# Question about OPI My Private Jet



## toby_is_cute (Jun 21, 2008)

I just got this color today after seeing swatches of it and seeing it on some nails online. I thought it was a grayish blackish color with rainbow glitter. I used it today and the glitter is silver, not rainbow. I held it into the light, went outside and it just look silver. Anyone else have this color?


----------



## BeautyPsycho (Jun 21, 2008)

I do... It has holographic shimmer... so, yes- rainbow 
	

	
	
		
		

		
			





 how many coats did you apply? I looks the best with 3 I would say. HTH


----------



## happythermia (Jun 21, 2008)

Weird!  Mine is a rainbow holo:


----------



## toby_is_cute (Jun 21, 2008)

UGH!! That pic is so beautiful! That is why I am so pissed! I applied 3 coats. Its only on my toes right now so I keep lifting my leg up an examining it. I'm going to try my fingers later.


----------



## BeautyPsycho (Jun 21, 2008)

Yes, try it on your hands.. it's hard to see your toes 
	

	
	
		
		

		
		
	


	



Wait for it to dry in between the coats.


----------



## MiCHiE (Jun 21, 2008)

Yes, it's holographic. I think I do 2 coats with a ridgefiller underneath.


----------



## toby_is_cute (Jun 22, 2008)

Ok you guys I just did my fingers and I can see the rainbow. But I look at my toes and they just look silver. Weird. Anyway, I do really like this color. Thanks for your help!


----------



## BeautyPsycho (Jun 24, 2008)

You can also try it over a really black (Cream) nail polish.. it looks gorgeous


----------



## Cosmopolitics (Jun 26, 2008)

I've found the rainbow effect looks best with three coats, or two coats with black underneath, and no top coat.


----------



## pumpkincat210 (Jun 26, 2008)

I used 3 coats in my tutorial:  http://specktra.net/f191/fertile-tutorial-72011/
I also love the color so much i painted a picture frame with it and put my barbie loves mac postcard in it.  It definitely has rainbow sparkles in it.   You might even try a black black nailpolish under it so you don't have to do so many coats.


----------



## ch33tah (Oct 6, 2008)

this has to be the best nail colour ever.
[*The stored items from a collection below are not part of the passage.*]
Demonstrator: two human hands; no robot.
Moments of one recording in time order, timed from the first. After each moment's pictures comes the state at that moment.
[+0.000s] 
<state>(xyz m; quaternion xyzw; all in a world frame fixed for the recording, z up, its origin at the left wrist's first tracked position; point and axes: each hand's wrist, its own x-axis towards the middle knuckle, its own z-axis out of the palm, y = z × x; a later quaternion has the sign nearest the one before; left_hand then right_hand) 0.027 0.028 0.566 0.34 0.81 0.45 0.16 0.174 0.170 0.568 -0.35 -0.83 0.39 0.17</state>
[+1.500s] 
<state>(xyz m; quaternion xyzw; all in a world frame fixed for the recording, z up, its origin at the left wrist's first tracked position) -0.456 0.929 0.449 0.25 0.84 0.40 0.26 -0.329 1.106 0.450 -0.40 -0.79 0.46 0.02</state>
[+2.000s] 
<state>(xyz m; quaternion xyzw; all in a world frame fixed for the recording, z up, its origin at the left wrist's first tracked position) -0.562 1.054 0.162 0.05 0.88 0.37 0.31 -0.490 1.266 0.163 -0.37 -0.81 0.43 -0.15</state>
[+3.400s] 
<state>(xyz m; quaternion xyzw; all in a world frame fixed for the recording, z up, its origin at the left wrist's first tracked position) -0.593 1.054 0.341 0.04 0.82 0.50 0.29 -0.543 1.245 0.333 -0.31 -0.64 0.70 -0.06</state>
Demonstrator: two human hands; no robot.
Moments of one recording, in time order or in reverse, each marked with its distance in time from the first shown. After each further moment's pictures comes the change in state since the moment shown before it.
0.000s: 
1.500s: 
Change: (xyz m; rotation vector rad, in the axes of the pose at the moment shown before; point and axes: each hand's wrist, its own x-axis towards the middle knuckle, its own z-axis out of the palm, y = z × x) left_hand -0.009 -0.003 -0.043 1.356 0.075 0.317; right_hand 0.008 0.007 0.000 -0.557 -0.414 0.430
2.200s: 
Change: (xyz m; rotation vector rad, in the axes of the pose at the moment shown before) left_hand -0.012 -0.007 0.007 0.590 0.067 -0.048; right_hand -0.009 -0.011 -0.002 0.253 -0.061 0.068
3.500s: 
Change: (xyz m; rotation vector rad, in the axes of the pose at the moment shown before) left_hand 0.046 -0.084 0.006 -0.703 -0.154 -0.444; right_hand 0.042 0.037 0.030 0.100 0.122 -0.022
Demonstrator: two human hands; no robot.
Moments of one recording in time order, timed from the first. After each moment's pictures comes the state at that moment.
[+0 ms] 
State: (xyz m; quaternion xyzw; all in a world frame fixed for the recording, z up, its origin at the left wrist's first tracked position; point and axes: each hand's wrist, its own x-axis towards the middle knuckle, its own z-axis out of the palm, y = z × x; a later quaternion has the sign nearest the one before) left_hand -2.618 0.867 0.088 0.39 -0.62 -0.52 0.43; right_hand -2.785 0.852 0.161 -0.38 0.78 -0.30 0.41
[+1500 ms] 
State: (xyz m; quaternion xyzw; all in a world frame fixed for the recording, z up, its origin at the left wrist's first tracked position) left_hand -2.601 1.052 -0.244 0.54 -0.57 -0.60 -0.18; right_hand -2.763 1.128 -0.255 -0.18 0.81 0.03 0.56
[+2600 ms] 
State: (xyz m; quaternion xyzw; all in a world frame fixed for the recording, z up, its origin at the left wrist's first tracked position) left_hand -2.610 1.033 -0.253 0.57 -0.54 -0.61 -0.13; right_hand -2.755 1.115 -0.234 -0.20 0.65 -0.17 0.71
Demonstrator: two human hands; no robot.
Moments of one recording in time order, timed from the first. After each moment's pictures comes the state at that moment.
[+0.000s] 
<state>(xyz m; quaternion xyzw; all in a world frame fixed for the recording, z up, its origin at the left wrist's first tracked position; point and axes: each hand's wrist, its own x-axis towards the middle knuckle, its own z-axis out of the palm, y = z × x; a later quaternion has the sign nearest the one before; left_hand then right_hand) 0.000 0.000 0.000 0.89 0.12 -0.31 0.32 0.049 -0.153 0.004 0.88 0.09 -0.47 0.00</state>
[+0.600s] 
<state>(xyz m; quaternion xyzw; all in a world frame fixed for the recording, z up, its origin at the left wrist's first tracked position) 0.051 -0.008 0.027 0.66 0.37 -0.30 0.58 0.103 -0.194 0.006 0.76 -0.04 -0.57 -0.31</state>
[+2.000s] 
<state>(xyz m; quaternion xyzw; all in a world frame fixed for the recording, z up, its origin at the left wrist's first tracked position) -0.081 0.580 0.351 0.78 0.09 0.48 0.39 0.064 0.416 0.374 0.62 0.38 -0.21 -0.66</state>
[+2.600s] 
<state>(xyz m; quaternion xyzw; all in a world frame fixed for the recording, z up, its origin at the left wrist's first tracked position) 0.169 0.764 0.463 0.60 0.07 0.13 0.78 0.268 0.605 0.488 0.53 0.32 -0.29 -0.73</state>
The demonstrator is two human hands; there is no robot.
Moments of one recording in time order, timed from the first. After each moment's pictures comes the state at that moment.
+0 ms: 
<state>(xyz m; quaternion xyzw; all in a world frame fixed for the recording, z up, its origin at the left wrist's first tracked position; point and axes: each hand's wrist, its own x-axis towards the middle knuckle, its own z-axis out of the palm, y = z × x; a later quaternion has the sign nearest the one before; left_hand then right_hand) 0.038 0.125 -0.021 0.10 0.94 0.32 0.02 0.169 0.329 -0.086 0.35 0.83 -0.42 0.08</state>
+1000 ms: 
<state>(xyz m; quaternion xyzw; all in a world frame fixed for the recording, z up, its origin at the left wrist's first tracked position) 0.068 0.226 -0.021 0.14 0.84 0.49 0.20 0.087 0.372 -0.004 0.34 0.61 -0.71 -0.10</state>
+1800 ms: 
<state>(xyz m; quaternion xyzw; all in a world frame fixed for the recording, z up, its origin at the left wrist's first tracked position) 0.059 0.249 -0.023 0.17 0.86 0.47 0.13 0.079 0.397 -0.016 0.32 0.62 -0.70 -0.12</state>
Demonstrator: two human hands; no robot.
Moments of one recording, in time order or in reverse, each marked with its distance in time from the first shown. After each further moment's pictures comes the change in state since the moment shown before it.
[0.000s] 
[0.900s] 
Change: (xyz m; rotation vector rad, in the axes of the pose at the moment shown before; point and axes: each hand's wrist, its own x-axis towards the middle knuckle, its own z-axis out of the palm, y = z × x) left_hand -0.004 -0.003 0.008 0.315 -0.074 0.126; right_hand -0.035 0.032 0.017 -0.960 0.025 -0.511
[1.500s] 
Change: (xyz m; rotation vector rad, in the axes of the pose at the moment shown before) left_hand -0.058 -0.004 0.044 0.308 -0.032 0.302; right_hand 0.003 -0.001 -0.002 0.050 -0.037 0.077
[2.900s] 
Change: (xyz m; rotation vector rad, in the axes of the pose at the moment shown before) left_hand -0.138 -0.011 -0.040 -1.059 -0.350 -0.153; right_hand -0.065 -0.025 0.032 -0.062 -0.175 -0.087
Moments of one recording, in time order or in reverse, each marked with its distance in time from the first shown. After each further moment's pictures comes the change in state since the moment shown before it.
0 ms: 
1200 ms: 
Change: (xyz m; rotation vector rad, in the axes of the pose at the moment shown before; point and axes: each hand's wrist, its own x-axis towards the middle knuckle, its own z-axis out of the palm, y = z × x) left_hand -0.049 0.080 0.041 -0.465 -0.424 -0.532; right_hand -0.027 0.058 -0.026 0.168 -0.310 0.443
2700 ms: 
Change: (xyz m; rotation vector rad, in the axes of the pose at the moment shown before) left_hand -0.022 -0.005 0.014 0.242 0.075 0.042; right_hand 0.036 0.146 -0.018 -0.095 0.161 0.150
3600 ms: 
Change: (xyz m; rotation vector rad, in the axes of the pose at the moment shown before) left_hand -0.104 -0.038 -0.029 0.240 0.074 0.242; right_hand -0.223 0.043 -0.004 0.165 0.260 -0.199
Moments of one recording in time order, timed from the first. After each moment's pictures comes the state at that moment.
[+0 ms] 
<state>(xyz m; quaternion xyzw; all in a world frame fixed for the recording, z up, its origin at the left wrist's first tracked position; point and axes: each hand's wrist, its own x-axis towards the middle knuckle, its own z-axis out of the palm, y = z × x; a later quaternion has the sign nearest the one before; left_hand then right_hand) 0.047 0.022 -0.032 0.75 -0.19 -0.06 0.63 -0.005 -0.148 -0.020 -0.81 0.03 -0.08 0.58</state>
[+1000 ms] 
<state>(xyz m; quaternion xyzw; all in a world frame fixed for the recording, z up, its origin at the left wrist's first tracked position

I put 3 coats on and yes I get a rainbow of shimmer in the sun light. Inside under normal lights the rainbow is not as brilliant.


----------



## GreekChick (Oct 6, 2008)

Hey!
I just want to let you know that there are two versions of My Private Jet. One is more holo than then other, so be sure to check well before purchasing them.  Some gals online had the same problem and it turns out they fell on a bad batch.


----------



## user79 (Oct 8, 2008)

Was this a LE shade?


----------



## GreekChick (Oct 8, 2008)

Quote:

   Originally Posted by *MissChievous* 

 
_Was this a LE shade?_

 
Yes, it came out last year with the Night Brights Collection.


----------



## ch33tah (Oct 8, 2008)

Gosh if it's a LE shade from last year I wonder why the small salon I get them from has LOADS on the display?


----------



## GreekChick (Oct 8, 2008)

Quote:

   Originally Posted by *ch33tah* 

 
_Gosh if it's a LE shade from last year I wonder why the small salon I get them from has LOADS on the display?_

 
Congratulations! You've found a "dusty"! A dusty is basically a nail salon or nail store that carries nps that are so old they're starting to gather dust! 
The nail salon you're talking about is probably late in receiving collections, as well as sending old ones back to the company. Anyway, consider yourself lucky, you have chances of finding some LE shades that are $$$$ on Ebay.


----------



## user79 (Oct 9, 2008)

It looks like a really fun, party nailpolish. Good for going out to the club.


----------



## MiCHiE (Oct 9, 2008)

Quote:

   Originally Posted by *GreekChick* 

 
_Congratulations! You've found a "dusty"! A dusty is basically a nail salon or nail store that carries nps that are so old they're starting to gather dust! 
The nail salon you're talking about is probably late in receiving collections, as well as sending old ones back to the company. Anyway, consider yourself lucky, you have chances of finding some LE shades that are $$$$ on Ebay._

 
Right. And, consider the fact that women who frequent nail salons are the last ones to really buy colors because they rely on other people for services. So, a nail salon would be the first place I would generally look for a discontinued color.


----------



## Heiaken (Oct 11, 2008)

I found My Private Jet from a Department store yesterday and it is raunbow holo.


----------



## thedrinkgirl (Oct 11, 2008)

I LOVE this color and couldn't find it anywhere here in Vegas so I bought mine on EBAY. I will try 3 coats but even using 2, I see the rainbow effect. LOVE IT, LOVE IT, LOVE IT!!!!!


----------



## MzzRach (Oct 11, 2008)

I just picked this up at a local beauty supply.  It is gorgeous!


----------



## ch33tah (Oct 13, 2008)

Quote:

   Originally Posted by *GreekChick* 

 
_Congratulations! You've found a "dusty"! A dusty is basically a nail salon or nail store that carries nps that are so old they're starting to gather dust! 
The nail salon you're talking about is probably late in receiving collections, as well as sending old ones back to the company. Anyway, consider yourself lucky, you have chances of finding some LE shades that are $$$$ on Ebay._

 

lol that's funny. it's a pretty good salon here too,

im going to buy a few more of my private jet then. didnt know it was a limited edition!


----------



## retail_therapy (Oct 13, 2008)

Mine has holographic shimmer. I love this so much, I am on my 2nd bottle already.


----------



## GreekChick (Oct 13, 2008)

I layer mine over black np to preserve the MPJ. I do one coat black an one coat MPJ, and I get holographic shimmer right away. IMO, it's better to to layer than to do 3 coats of MPJ.


----------



## astronaut (Dec 21, 2008)

Aww so it's not permanent? I want it


----------